What you need to do -> The records that follow need to be printed exactly. Leave out each image.
- - - -
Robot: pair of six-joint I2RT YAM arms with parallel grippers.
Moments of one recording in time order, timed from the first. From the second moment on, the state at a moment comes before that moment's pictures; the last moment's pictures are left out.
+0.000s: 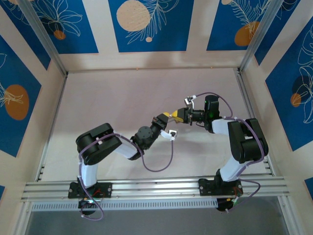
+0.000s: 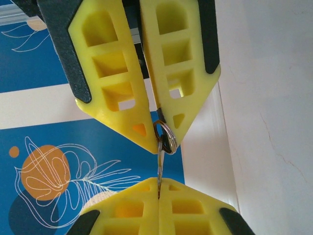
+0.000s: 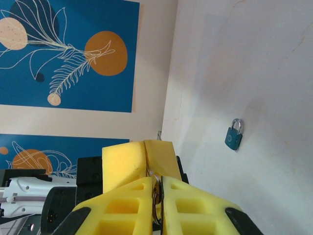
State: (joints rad) left arm -0.98 1.92 0.70 1.29 -0.36 1.71; right arm 0.15 1.65 0.67 0.57 -1.25 1.02
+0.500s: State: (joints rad) left arm -0.99 1.92 0.70 1.29 -0.38 1.71; right arm 0.15 1.65 0.67 0.57 -1.25 1.03
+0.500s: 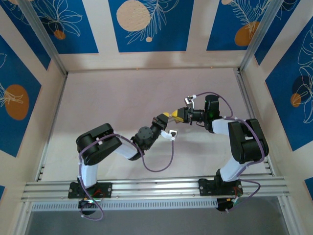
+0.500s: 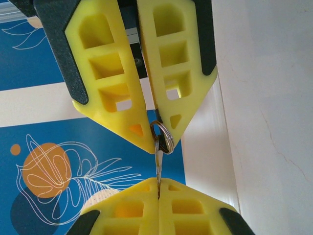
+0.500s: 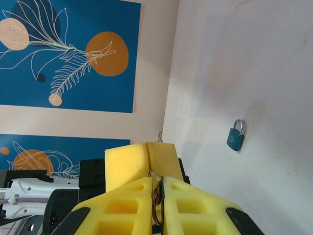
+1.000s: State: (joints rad) left arm -0.99 1.92 0.70 1.31 -0.39 1.71; right arm 0.16 1.65 0.69 0.60 -1.25 1.06
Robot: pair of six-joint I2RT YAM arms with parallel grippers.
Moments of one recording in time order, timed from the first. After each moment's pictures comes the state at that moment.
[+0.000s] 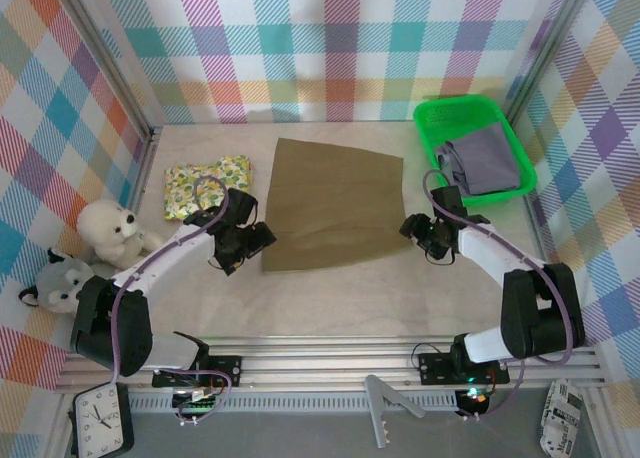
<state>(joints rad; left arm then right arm) -0.39 1.36 0.90 -0.77 0.02 -1.00 0.18 1.43 0.78 -0.43 -0.16 0.76</state>
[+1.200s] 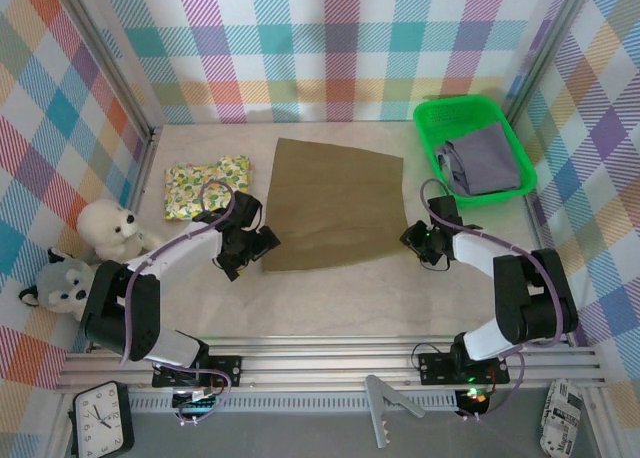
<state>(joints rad) -0.38 1.45 0.89 -0.72 0.07 -1.02 0.18 1.50 0.67 -0.23 -0.23 0.87</state>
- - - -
Solution to this exercise ->
Robot: pair of six-joint I2RT YAM arms with parallel grippers.
Moments of one recording in time order, timed from the first. From the second moment on, the state at a moment comes before that moment's pictures; the last moment's pictures are left out.
+0.000s: 
+0.000s: 
+0.000s: 
State: (joints rad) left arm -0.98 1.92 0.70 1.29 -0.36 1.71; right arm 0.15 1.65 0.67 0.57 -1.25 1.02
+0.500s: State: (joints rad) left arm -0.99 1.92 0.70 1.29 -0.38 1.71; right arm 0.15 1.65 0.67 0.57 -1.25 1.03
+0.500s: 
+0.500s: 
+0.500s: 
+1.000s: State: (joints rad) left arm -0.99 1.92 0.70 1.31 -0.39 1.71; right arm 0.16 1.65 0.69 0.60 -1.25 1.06
Robot: pair of six-joint I2RT YAM arms with parallel grippers.
Moments of one recording in time order, timed from the first. After each moment's pictures comes the state at that moment.
[+0.000s] 
<state>(joints rad; left arm then right arm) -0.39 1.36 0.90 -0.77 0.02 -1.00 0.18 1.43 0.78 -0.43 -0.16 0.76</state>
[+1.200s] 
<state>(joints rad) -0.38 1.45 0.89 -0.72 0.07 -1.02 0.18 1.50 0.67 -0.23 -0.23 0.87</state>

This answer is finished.